→ Required work: Look over the entries that follow. Report how many lines contain "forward", with nothing else.

→ Stored data:
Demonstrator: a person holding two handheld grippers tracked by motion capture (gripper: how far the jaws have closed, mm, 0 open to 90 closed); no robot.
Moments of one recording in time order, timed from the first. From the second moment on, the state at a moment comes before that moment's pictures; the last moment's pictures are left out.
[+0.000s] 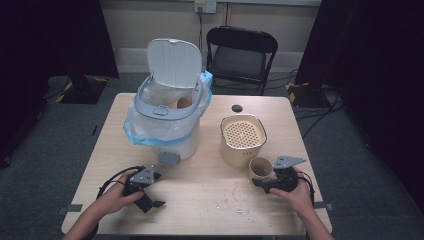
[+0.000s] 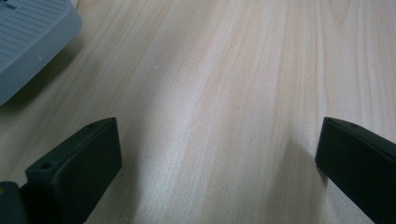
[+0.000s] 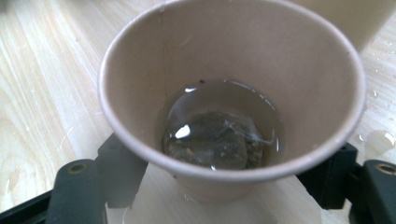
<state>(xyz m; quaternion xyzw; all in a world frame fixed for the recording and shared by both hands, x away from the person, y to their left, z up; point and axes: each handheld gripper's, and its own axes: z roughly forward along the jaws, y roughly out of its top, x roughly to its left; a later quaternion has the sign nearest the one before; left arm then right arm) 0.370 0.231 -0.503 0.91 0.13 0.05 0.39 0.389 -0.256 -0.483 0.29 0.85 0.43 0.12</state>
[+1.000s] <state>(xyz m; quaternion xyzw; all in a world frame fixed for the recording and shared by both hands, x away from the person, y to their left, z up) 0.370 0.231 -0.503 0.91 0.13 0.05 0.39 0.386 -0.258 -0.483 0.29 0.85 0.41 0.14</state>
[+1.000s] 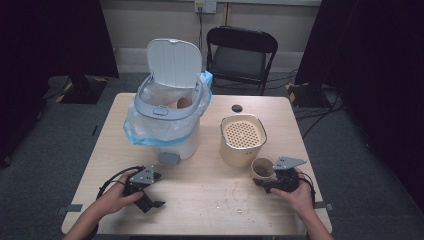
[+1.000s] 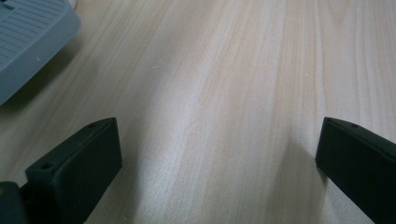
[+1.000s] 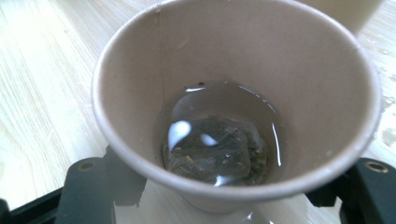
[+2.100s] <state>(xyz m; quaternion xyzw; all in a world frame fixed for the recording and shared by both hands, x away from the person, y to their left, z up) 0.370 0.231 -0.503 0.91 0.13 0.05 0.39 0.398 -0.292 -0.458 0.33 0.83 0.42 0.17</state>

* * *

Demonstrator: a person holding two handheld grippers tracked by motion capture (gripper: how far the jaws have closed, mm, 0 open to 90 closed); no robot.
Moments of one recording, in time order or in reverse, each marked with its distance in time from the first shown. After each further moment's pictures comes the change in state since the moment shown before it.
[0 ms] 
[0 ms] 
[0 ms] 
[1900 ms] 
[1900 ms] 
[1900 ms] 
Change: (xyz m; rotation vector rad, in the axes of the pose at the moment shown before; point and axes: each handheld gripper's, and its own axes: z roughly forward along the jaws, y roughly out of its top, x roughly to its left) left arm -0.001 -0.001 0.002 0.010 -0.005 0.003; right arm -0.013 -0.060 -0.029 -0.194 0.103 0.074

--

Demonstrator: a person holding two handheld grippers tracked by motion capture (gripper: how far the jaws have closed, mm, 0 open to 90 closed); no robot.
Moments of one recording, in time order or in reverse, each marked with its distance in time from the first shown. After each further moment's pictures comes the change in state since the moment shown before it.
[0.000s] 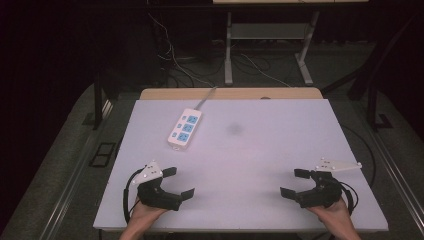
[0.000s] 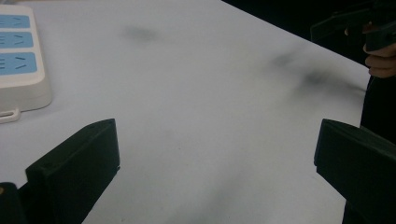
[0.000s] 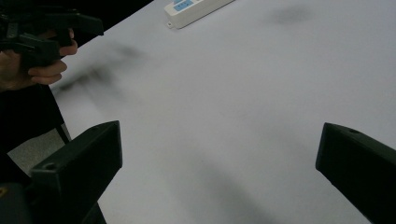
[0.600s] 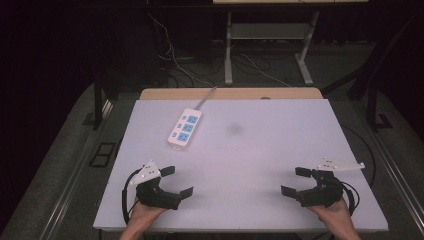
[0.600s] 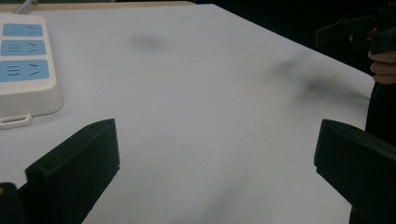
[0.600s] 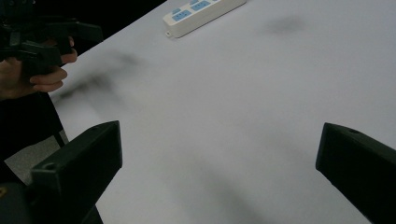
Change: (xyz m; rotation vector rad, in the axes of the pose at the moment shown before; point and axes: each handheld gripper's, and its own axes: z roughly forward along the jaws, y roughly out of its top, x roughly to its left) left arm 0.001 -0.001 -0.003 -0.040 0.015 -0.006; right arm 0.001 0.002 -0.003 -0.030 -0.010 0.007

→ Response: 3